- _WHAT IS BEING ASKED_
Below is a listing. Quote from it, exactly, the lines from the one containing "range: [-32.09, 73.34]" down to the one containing "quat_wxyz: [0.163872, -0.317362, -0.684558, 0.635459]", both ends included, and nothing else.

- _RECORDS_
※ ※ ※

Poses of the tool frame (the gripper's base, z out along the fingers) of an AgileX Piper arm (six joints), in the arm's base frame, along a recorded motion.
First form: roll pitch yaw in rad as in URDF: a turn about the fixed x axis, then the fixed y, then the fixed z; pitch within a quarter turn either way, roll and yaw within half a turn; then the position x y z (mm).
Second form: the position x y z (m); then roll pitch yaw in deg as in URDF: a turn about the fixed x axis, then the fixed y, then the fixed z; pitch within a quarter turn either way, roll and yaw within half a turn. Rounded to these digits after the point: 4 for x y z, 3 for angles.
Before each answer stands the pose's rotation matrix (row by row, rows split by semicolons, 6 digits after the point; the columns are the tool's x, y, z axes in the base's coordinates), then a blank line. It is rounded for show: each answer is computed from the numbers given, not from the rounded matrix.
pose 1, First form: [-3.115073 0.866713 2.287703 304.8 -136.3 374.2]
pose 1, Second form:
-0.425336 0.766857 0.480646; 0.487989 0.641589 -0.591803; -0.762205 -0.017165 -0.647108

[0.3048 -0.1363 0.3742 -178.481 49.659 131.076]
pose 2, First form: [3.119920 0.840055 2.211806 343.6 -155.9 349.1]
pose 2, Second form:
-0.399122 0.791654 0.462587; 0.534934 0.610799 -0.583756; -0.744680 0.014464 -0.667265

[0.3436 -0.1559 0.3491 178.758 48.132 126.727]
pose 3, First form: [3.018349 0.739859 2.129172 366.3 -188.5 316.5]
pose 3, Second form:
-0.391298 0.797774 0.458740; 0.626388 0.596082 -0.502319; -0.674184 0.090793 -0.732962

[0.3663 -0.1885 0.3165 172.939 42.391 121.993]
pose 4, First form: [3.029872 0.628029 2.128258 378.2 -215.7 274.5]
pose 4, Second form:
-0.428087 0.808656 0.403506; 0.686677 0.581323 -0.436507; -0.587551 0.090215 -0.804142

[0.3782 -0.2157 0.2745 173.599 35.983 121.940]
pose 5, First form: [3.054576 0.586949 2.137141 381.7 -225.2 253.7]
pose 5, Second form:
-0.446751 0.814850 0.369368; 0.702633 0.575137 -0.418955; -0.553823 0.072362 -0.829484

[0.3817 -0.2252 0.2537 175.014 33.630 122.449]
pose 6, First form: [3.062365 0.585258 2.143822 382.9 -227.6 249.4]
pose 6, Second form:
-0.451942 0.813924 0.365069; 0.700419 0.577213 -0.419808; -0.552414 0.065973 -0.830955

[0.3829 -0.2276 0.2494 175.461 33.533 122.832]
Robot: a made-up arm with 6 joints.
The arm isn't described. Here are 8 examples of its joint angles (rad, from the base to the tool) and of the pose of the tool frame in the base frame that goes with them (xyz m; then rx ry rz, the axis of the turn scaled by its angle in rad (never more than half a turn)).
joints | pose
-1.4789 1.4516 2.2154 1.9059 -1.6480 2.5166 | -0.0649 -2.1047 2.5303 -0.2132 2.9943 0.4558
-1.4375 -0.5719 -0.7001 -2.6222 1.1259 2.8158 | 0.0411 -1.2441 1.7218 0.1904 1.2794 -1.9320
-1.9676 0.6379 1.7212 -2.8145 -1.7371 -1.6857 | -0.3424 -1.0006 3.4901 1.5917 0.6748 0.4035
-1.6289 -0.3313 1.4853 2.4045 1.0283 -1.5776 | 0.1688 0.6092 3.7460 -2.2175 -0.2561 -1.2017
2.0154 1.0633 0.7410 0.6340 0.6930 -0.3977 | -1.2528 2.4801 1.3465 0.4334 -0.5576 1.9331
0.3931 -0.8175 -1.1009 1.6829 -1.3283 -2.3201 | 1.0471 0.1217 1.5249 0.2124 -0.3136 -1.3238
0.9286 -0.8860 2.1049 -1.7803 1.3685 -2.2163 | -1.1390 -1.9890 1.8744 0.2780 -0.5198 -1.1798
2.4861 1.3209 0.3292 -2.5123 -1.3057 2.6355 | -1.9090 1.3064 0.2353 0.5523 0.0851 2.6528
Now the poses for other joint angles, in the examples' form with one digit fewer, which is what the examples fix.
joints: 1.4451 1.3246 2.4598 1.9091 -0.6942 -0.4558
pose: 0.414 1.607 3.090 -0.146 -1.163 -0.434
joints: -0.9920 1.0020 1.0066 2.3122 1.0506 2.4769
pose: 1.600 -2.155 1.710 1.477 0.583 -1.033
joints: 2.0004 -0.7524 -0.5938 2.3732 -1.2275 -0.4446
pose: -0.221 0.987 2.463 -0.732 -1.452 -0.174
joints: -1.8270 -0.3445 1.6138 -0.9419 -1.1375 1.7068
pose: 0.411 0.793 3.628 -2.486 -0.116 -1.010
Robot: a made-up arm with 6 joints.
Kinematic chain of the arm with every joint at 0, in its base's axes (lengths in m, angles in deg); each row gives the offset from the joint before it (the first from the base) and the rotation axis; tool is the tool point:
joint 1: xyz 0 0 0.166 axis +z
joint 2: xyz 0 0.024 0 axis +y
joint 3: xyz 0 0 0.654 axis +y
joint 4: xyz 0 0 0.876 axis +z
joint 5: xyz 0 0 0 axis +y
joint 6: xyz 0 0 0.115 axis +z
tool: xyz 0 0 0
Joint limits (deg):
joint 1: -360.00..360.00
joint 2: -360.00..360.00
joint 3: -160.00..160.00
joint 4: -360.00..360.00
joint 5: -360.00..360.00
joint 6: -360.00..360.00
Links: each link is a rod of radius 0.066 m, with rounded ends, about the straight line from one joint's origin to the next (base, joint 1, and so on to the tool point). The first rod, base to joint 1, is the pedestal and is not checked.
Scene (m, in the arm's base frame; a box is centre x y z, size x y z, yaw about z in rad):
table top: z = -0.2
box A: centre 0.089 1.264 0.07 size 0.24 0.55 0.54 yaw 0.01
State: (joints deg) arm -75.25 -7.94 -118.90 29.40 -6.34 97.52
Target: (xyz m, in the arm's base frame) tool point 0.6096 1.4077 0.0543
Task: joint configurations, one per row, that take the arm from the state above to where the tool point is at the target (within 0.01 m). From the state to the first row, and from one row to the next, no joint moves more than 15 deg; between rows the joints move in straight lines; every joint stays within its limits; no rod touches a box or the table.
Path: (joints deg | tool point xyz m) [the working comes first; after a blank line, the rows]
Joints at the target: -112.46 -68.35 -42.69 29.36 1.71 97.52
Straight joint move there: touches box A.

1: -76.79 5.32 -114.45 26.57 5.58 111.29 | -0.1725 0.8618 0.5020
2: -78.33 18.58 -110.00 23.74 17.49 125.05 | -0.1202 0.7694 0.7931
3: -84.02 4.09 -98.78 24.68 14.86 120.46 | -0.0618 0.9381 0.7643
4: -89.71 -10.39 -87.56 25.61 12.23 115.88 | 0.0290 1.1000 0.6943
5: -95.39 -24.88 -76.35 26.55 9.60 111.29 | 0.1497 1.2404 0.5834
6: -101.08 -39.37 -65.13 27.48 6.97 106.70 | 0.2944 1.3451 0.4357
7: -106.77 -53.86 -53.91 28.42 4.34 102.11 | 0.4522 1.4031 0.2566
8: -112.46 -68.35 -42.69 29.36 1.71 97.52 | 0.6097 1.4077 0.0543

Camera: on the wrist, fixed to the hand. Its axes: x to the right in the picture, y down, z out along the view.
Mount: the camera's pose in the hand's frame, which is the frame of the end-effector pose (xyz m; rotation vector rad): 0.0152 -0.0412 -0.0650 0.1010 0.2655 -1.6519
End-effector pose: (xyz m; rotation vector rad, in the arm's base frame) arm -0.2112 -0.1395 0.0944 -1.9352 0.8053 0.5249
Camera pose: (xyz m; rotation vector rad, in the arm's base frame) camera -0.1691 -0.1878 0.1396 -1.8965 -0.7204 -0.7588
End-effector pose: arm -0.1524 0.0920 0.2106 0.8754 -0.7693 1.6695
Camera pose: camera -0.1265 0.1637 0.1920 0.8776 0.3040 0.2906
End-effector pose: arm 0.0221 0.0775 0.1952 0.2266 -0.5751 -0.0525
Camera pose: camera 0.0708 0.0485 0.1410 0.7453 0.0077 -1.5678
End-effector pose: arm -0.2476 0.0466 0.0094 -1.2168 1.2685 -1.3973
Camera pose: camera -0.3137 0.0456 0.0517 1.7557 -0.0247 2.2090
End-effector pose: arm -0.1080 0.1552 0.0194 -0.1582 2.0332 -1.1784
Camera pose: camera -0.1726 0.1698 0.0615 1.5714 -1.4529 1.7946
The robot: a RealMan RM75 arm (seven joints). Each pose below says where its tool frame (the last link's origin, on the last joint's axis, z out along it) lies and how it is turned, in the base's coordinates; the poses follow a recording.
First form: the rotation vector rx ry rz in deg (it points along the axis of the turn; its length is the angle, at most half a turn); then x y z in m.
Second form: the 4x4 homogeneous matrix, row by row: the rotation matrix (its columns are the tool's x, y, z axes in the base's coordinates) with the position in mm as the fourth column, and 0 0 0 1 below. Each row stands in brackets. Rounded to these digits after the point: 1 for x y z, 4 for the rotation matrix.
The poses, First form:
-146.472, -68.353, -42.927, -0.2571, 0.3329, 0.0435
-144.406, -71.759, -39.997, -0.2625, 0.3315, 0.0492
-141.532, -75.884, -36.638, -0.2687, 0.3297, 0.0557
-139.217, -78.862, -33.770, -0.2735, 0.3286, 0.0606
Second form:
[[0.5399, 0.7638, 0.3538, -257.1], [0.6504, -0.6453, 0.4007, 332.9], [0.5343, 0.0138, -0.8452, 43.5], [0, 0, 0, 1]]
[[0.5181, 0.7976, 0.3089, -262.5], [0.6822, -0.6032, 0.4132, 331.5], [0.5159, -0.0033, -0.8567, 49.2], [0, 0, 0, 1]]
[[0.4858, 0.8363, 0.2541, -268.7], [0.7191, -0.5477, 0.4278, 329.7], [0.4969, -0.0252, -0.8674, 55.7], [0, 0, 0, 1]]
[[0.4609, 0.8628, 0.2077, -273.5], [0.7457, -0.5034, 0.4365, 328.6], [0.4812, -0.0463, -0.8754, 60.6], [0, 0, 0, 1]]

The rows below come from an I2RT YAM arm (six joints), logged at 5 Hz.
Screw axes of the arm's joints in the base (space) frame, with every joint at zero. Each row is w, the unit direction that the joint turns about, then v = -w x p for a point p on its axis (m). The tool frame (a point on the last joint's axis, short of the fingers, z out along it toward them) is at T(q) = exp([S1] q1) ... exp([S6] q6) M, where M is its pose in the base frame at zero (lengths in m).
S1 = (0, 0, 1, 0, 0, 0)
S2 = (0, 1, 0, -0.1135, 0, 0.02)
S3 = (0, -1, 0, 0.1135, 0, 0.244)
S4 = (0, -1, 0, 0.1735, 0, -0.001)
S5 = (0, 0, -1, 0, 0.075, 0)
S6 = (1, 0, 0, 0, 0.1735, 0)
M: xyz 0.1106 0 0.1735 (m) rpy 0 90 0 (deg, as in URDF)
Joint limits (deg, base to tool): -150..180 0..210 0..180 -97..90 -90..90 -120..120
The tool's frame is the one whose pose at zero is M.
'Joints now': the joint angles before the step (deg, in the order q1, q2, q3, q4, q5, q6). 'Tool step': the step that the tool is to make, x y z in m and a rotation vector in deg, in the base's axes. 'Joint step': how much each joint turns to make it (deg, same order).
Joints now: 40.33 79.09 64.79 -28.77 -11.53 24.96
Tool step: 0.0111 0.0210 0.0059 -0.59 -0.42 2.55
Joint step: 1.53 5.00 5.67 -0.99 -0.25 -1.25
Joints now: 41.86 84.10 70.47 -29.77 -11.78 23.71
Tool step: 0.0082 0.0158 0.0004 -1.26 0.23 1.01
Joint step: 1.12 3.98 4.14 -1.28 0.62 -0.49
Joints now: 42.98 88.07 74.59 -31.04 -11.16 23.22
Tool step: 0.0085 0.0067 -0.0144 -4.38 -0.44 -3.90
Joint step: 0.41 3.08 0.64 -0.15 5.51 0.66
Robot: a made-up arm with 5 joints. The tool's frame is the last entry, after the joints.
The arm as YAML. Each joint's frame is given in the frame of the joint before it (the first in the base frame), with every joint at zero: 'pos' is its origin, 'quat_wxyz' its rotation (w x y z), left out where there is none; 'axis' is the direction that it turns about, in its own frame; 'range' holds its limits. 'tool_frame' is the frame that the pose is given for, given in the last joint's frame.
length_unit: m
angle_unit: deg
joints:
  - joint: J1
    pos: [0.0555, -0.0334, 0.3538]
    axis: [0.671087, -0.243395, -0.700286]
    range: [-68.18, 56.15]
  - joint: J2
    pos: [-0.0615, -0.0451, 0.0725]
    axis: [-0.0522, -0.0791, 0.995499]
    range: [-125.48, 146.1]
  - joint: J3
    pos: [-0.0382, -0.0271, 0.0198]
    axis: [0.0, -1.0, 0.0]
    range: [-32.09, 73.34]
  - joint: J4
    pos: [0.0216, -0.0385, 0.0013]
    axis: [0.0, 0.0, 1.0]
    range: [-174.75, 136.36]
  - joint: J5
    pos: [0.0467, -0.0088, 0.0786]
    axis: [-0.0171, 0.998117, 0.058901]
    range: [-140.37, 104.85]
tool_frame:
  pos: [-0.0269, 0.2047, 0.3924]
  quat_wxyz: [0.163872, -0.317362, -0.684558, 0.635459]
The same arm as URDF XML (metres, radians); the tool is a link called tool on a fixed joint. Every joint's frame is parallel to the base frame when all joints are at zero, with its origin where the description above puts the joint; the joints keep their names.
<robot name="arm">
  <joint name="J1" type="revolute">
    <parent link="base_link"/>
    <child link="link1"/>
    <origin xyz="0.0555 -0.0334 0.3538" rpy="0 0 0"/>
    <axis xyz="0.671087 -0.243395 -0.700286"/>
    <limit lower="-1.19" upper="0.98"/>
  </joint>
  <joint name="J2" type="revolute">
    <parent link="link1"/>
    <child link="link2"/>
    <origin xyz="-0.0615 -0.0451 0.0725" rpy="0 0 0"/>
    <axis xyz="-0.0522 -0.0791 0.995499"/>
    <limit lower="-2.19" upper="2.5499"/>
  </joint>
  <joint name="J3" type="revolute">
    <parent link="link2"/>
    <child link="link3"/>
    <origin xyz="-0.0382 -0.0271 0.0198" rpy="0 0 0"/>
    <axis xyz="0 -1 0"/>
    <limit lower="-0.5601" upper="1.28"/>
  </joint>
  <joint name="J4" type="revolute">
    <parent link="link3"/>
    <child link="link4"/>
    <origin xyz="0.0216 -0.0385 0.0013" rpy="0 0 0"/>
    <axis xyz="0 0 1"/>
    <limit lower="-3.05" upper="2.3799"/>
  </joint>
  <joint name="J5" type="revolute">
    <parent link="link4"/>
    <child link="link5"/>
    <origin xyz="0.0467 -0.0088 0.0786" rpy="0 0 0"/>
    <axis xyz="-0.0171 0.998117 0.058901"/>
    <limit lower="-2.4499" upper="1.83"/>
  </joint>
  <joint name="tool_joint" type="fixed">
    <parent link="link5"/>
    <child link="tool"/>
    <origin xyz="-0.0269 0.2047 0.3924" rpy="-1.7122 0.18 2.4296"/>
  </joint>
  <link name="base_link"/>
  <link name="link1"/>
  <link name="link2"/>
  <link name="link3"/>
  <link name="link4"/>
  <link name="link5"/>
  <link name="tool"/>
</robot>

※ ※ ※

- _FINISHED EXERCISE_
    range: [-32.09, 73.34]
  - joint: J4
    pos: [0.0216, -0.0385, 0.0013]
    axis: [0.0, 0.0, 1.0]
    range: [-174.75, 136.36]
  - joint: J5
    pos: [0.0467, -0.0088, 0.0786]
    axis: [-0.0171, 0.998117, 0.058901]
    range: [-140.37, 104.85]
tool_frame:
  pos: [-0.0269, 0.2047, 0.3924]
  quat_wxyz: [0.163872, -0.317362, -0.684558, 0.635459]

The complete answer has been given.